The bills are identical and say “parents have a reasonable expectation that public schools in this state will not allow their minor children to be viewed in various states of undress by members of the opposite sex, nor allow their minor children to view members of the opposite sex in various states of undress.” The bills would allow transgender students to request alternative facilities, with permission of parents or guardians. Schools would then evaluate the request and make accommodations “to the extent reasonable,” which might include access to single-stall or unisex bathrooms.
The bills define sex as “the physical condition of being male or female, which is determined by a person’s chromosomes, and is identified at birth by a person’s anatomy.”
The bills also provide that any aggrieved student who encounters someone of the opposite sex in a school bathroom or locker room can receive up to $2,500 in damages, plus monetary damages for emotional or psychological harm suffered and compensation for attorney’s fees.

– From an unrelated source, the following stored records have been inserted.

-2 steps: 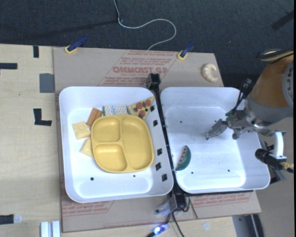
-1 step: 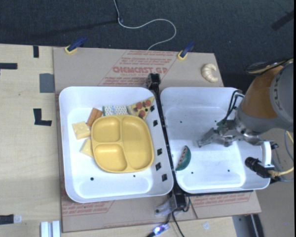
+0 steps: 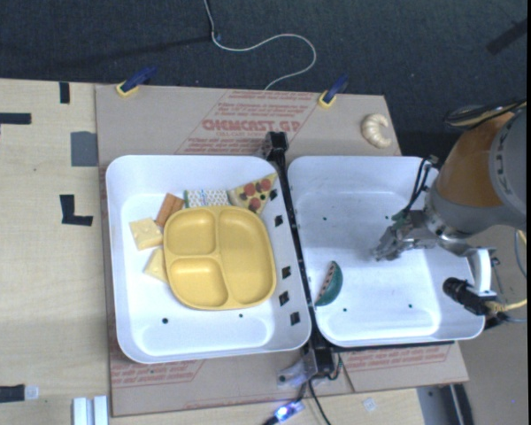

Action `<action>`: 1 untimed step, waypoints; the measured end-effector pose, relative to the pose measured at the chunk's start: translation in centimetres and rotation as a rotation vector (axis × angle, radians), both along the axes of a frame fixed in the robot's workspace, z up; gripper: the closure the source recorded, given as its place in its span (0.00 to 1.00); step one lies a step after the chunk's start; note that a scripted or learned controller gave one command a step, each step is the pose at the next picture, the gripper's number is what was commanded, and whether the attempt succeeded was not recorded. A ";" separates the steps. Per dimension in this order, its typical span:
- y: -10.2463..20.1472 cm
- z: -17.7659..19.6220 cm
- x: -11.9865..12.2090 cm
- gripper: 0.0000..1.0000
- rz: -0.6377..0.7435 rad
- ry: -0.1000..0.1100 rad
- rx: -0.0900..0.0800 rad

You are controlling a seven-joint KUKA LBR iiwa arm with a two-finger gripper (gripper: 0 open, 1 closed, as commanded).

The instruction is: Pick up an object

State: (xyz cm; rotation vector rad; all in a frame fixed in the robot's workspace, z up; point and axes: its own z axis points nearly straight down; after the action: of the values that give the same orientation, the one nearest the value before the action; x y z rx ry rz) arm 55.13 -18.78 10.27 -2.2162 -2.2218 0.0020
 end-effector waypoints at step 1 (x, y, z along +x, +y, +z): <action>-0.7 5.7 0.7 1.00 -0.002 -0.007 -0.003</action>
State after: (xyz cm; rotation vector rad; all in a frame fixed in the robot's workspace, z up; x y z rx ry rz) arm 55.81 -19.47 16.00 -2.2229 -2.2250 -0.0027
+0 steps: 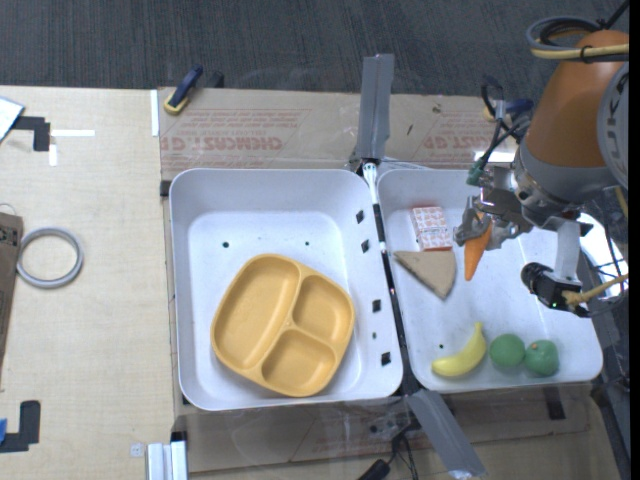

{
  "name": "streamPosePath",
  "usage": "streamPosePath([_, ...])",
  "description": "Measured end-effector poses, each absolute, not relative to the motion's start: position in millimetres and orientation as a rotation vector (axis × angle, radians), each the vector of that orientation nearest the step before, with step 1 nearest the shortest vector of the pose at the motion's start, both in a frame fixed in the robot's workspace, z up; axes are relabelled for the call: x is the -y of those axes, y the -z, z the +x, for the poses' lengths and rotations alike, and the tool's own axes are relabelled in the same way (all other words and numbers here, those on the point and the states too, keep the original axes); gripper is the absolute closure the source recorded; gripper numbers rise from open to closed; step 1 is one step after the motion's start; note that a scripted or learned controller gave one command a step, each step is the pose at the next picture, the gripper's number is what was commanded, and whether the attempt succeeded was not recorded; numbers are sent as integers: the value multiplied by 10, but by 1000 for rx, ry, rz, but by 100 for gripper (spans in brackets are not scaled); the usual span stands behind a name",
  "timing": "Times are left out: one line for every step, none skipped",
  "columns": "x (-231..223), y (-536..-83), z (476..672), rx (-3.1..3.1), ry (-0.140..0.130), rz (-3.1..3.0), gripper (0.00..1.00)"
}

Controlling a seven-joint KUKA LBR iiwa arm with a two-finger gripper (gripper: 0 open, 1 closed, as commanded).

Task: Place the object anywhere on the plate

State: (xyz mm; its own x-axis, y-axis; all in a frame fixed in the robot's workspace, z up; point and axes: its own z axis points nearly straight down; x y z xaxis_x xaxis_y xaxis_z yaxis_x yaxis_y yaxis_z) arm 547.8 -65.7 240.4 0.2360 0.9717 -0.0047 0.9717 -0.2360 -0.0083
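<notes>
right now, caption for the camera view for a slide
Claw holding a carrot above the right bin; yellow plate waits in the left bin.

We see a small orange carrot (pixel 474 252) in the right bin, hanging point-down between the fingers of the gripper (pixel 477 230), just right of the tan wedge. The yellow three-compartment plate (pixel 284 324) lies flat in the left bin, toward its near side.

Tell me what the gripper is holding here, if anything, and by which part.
The gripper holds the orange carrot by its thick upper end; the pointed tip hangs down over the right bin.
</notes>
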Motion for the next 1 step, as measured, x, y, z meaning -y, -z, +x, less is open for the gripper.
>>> streamPosePath([658, -2404, 5478, 1939, -14, -2467, 0])
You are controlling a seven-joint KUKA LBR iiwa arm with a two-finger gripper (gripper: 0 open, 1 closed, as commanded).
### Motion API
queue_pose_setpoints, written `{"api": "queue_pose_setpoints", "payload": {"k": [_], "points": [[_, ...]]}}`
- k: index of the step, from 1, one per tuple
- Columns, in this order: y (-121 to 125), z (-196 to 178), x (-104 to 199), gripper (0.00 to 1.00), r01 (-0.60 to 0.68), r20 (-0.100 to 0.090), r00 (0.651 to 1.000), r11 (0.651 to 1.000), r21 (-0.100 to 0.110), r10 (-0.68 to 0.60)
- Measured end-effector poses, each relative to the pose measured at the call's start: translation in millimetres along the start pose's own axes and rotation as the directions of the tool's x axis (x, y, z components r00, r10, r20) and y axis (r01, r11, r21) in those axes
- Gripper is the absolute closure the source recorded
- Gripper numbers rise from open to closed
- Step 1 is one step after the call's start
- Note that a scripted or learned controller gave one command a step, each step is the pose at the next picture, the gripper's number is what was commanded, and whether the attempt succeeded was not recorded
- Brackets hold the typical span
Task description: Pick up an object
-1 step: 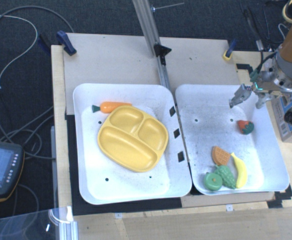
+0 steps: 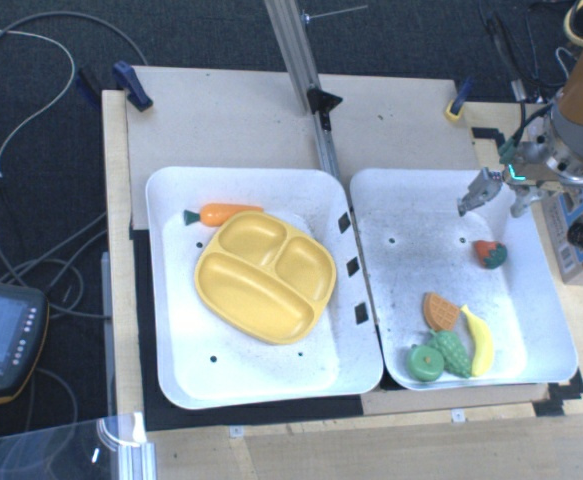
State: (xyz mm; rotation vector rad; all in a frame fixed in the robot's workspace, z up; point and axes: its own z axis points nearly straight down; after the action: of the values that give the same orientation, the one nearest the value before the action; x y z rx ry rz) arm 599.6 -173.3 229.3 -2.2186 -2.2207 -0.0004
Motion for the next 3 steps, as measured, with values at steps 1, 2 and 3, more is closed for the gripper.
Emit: {"api": "queue_pose_setpoints", "payload": {"k": [1,2,3], "points": [[6.4,56.4,-6.2,0.00,-0.001,0.000,1.000,1.000,0.006,0.001],[10.1,118.7,-3.4,0.00,0.001,-0.001,1.000,1.000,0.007,-0.001],[9.7,137.8,-2.8,0.00,0.000,0.000,1.000,1.000,0.004,0.000]]}}
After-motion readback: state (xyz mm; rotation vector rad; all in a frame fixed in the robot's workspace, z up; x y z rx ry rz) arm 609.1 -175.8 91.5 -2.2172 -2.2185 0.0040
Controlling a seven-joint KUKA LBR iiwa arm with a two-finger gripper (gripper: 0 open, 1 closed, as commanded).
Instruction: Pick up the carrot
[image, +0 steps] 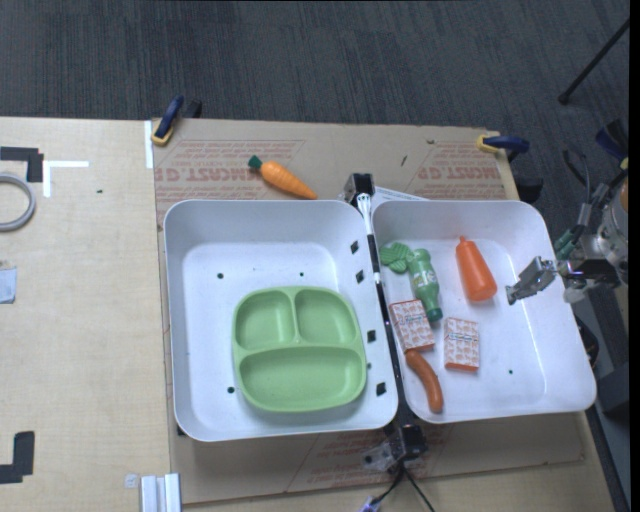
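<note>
Starting on the left, we've got the left bin holding a green divided plate, sitting a bit toward its lower right. Behind that bin, out on the cardboard and not in any container, lies the carrot; its long axis runs on a diagonal, green top toward the upper left and orange tip toward the lower right, close to the bin's back rim. Moving over, the right bin has a green bottle with a leafy green piece next to it, two small red-and-white cartons, a sausage near the front left corner, and a chunky orange piece standing apart. The gripper reaches in from the right, over that bin's right side, well away from the carrot. We can't tell how far apart its fingers are, and we see nothing held between them.
</note>
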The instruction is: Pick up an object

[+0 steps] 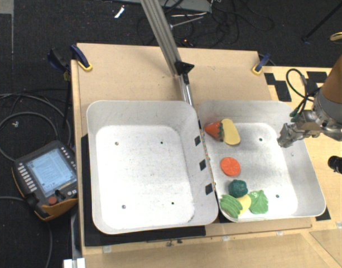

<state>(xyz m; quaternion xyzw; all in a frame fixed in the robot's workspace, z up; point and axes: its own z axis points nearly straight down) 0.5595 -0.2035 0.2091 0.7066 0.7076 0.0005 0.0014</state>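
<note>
1. Orange and flat, a round disc (230,166) lies near the middle of the right bin (304,172), toward its left wall.
2. Above the disc, a pale yellow banana-shaped piece (231,132) rests touching a red-orange piece (214,129) on its left.
3. Below the disc sits a dark teal lump (237,187); under that, at the bin's lower left corner, a green ridged piece (231,206), a small yellow piece (245,202) and a bright green piece (259,202) lie bunched together.
4. The gripper (286,136) is over the bin's upper right part, well apart from every object, with nothing seen in it; whether it is spread or pressed together cannot be told.
5. The left bin (140,166) sits beside the right one on the wooden bench (131,71).
6. A handheld control pendant (47,175) lies on the floor to the left.
</note>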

Jacob Moyer, a student activist from Shawnee Mission North in Overland Park, said the demonstration was organized to coincide with the Day of Silence, a national event where silent demonstrations are held in public spaces to protest bullying and discrimination against lesbian, gay, bisexual and transgender (LGBT) students in schools. Demonstrators placed rainbow-colored duct tape over their mouths during the protest.
“It is symbolic because of all of the people who have been silenced by bullying against the LGBT community,” Moyer said.
Moyer also said the students participating in the Day of Silence went to school last week with duct tape over their mouths because the Shawnee Mission and Olathe school districts had Friday off.
Topeka transgender activist Stephanie Mott praised the students for protesting and joined the group of 30 on the north lawn. Mott is currently suing the Kansas Department of Health and Environment for not amending her gender to female on her birth certificate.
Traffic passing by occasionally honked in support of the protesters while some drivers made obscene gestures.
“That’s the kind of hate we’re trying to end here,” Moyer said. “There’s still a lot of hate in the state of Kansas.”
Protest organizer Caleb Bishop, a student at Olathe North High School, said he didn’t expect such a large turnout.
“We deserve a place where we can feel like we belong and where we can feel safe within our own communities,” Bishop said.
Kansas is one of 28 states without protection from discrimination in employment, housing or public accommodations based on gender identity or sexuality.
HB 2737 has been referred to the Committee on State and Federal Affairs, and SB 513 has been referred to the Committee on Education. The bills were introduced in mid-March, about a week before the legislature went into recess. Lawmakers return to Topeka on April 27.